The rest of Canada is pretty good at winter. They can, for the most part, remember to do things such as change their tires, keep snow shovels and salt on hand, and clean off their sidewalks.
In the Lower Mainland, we’re not very good at remembering any of those things.
Who can blame us? We get a heavy snowfall maybe once every three or four years, and once a decade or so it sticks around afterwards instead of being washed away by warm rain.
It would be ludicrously expensive for coastal towns to double their snowplow fleets, only to have them sit idle three years out of four.
But we can make changes that are less expensive and make us better prepared.
Some provinces, including Quebec, mandate that vehicles must have snow tires installed from late fall to the end of winter.

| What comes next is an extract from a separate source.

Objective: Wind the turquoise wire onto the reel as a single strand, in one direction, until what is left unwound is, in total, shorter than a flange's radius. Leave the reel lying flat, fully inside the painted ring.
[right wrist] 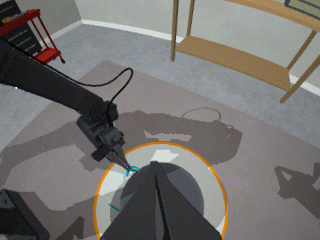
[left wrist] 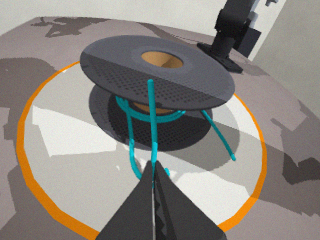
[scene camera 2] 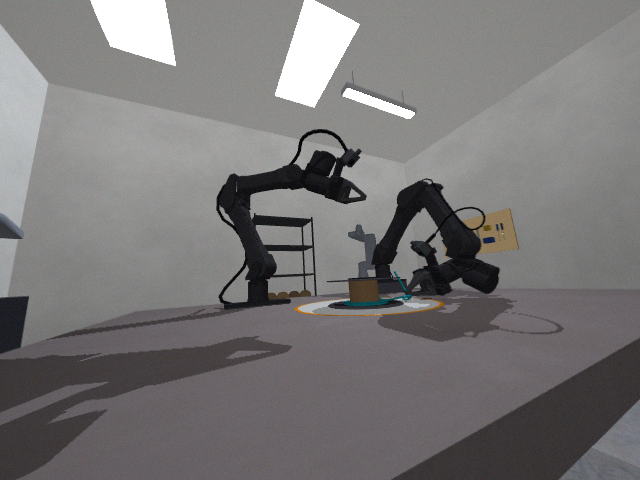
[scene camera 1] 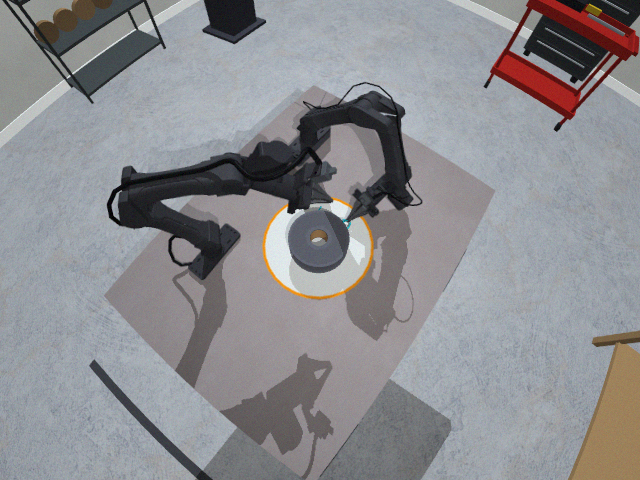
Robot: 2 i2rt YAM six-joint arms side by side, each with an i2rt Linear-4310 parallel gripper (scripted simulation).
Labels:
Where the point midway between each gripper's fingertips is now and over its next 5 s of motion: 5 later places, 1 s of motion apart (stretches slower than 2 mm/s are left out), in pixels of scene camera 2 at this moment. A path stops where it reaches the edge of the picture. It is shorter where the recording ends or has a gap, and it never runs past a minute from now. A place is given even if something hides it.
My left gripper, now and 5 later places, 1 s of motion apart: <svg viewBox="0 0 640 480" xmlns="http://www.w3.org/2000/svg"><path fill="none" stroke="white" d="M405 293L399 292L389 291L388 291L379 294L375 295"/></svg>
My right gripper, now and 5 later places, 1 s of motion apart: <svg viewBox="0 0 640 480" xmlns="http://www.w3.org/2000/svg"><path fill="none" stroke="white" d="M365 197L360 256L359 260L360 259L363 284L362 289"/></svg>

In some countries, they take things even farther. Nordic countries have much stricter driver training, including teaching people what to do if skidding on a slick surface and how to get out of a spin.
Education on the smaller things would also help. The RCMP and ICBC do remind people every year that they should brush snow off their cars – especially the windows. In the last few weeks, most of us have passed someone driving while shrouded in snow, peering through the narrow aperture made by the windshield wipers.
So far, Langley hasn’t seen too many crashes caused by the snow, something that is likely due to the fact that heavy snowfall has come on weekends and holidays.
We haven’t suddenly become better winter drivers.
But we could become better, and we should.